"""
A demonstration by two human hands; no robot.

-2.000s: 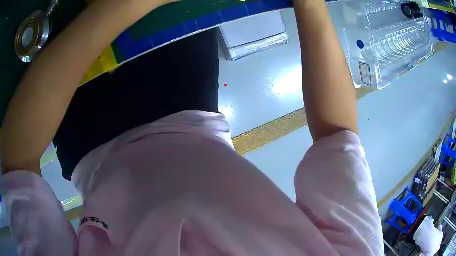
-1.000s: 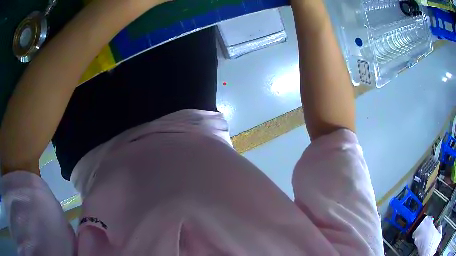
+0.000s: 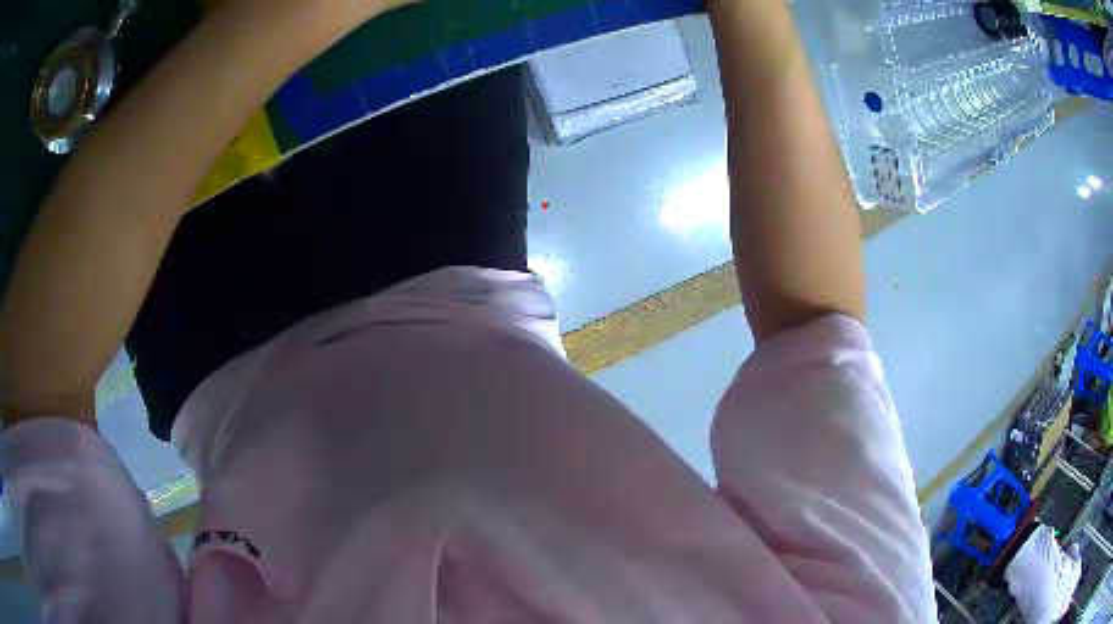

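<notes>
Both my hands are out of the picture, cut off by its top edge; only my bare forearms show. The left forearm curves up across the left side and the right forearm rises at the right. The round metal fixture (image 3: 73, 89), a silver-gold ring with a pale centre, lies at the top left on the dark green mat (image 3: 31, 22), beside my left forearm. The mat's front edge has blue tape (image 3: 488, 46) and yellow tape (image 3: 244, 159). What my hands hold is hidden.
A clear ribbed plastic tray (image 3: 964, 104) with a black part (image 3: 1001, 20) overhangs at the upper right, beyond my right forearm. A white paper stack (image 3: 616, 76) is below the mat edge. Blue stools (image 3: 989, 506) and a person in a pale top (image 3: 1044, 573) are at the lower right.
My forearms have shifted very slightly left in the picture. The pale-topped person at the lower right has moved a little. Otherwise the view is nearly the same.
</notes>
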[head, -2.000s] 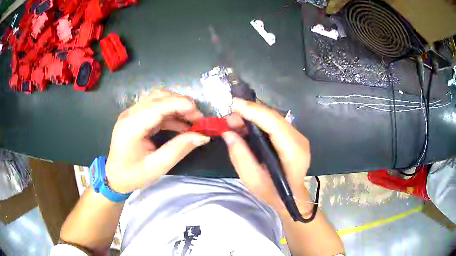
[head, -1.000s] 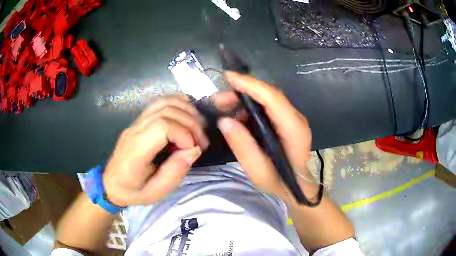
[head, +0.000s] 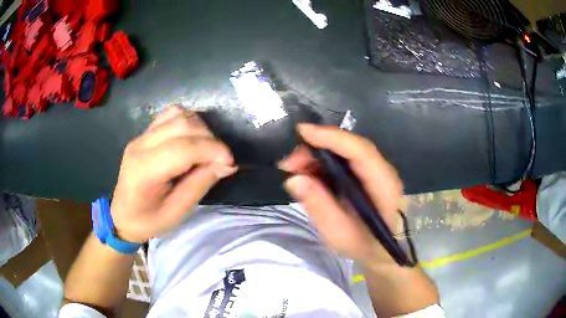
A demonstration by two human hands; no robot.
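Observation:
My left hand (head: pixel 167 174) is at the left near the bench edge, thumb and forefinger pinched on a thin, faint reddish wire (head: pixel 251 166) that stretches towards my right fingertips. My right hand (head: pixel 347 186) is to its right, blurred, and holds the black soldering iron (head: pixel 366 211) in a slanting grip; its tip is too blurred to make out. Whether the right fingertips also pinch the wire is unclear. A bright white-blue circuit board (head: pixel 259 98) lies on the mat above and between the hands. A small whitish part (head: pixel 347 120) lies above my right hand.
Red plastic housings (head: pixel 56 68) are heaped at upper left, one (head: pixel 121 54) at the heap's right side. White strip parts (head: pixel 310 13) lie at the top. Solder scraps (head: pixel 428 53), a round black grille (head: pixel 468 18), pale wire strands (head: pixel 447 96) and black cables (head: pixel 532 124) are at right.
The red part held between both hands two seconds ago no longer shows in them. The hands have moved apart, and the circuit board near them lies uncovered.

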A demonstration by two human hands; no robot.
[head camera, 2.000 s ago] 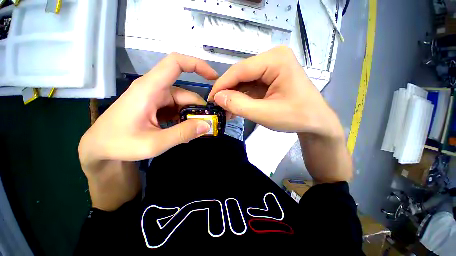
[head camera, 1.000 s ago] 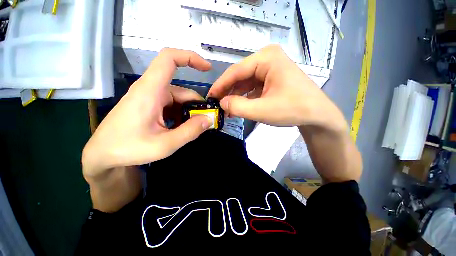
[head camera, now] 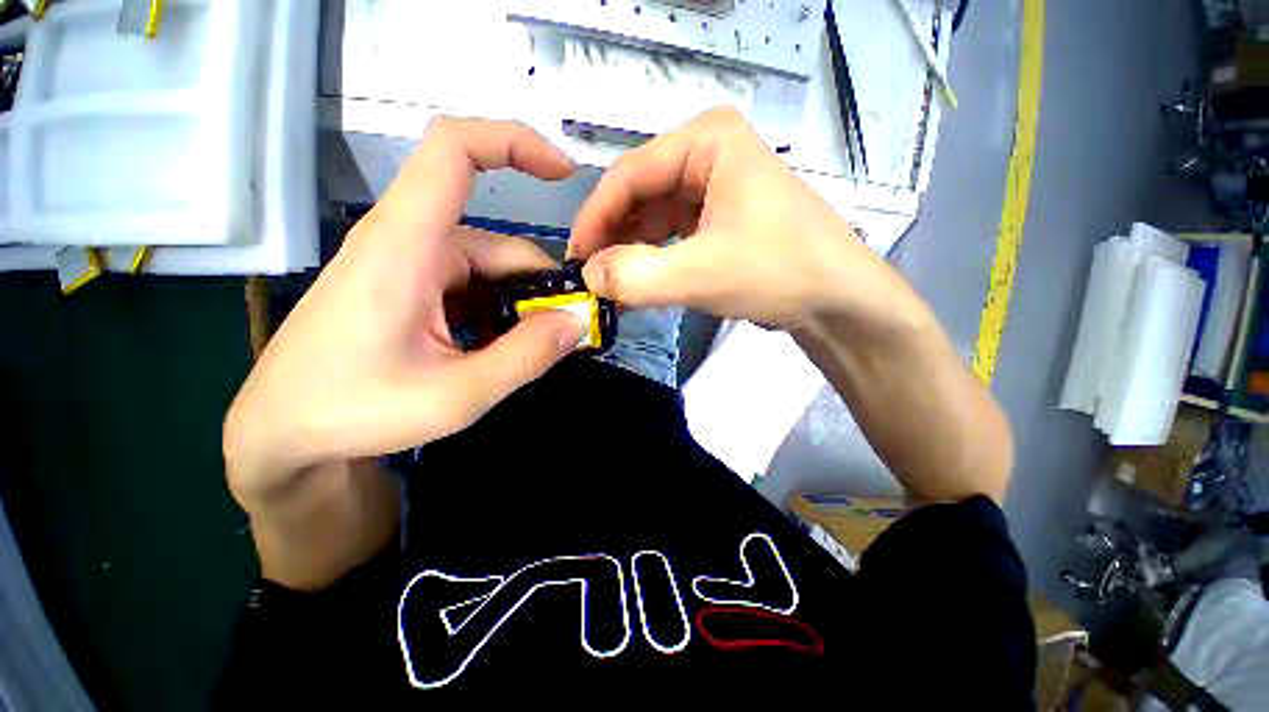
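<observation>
A small black housing (head camera: pixel 607 323) is held above my lap, with a silver-white battery with yellow tape edges (head camera: pixel 557 302) in it. My left hand (head camera: pixel 376 313) grips the housing, its thumb lying on the battery and its index finger raised clear. My right hand (head camera: pixel 738 230) has thumb and index finger pinched at the housing's upper right edge. A small dark part shows at these fingertips, too small to name. My fingers hide the housing's left side and underside.
A white blister tray (head camera: pixel 285 153) with yellow-edged pieces is at upper left. A white perforated bench (head camera: pixel 459 63) stands ahead, with black tweezers (head camera: pixel 845 91) and a pale stick (head camera: pixel 921 49) at its right. White boards (head camera: pixel 1134 341), a cardboard box (head camera: pixel 849 522) and a person's sleeve (head camera: pixel 1232 633) are at right.
The housing has shifted slightly left and up and is tilted differently. My right hand has moved slightly left and up, still at its upper right edge. My left index finger is higher.
</observation>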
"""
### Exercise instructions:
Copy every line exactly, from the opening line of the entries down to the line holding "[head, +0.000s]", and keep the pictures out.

### Task answer:
A demonstration by two human hands; no robot.

-2.000s: 
-1.000s: 
+0.000s: 

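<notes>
Both my hands are out of the picture, cut off by its top edge; only my bare forearms show. The left forearm curves up across the left side and the right forearm rises at the right. The round metal fixture (image 3: 73, 89), a silver-gold ring with a pale centre, lies at the top left on the dark green mat (image 3: 31, 22), beside my left forearm. The mat's front edge has blue tape (image 3: 488, 46) and yellow tape (image 3: 244, 159). What my hands hold is hidden.
A clear ribbed plastic tray (image 3: 964, 104) with a black part (image 3: 1001, 20) overhangs at the upper right, beyond my right forearm. A white paper stack (image 3: 616, 76) is below the mat edge. Blue stools (image 3: 989, 506) and a person in a pale top (image 3: 1044, 573) are at the lower right.
My forearms have shifted very slightly left in the picture. The pale-topped person at the lower right has moved a little. Otherwise the view is nearly the same.
</notes>
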[head, -2.000s] 
[head, -1.000s] 
[head, +0.000s] 

The response to this exercise is done.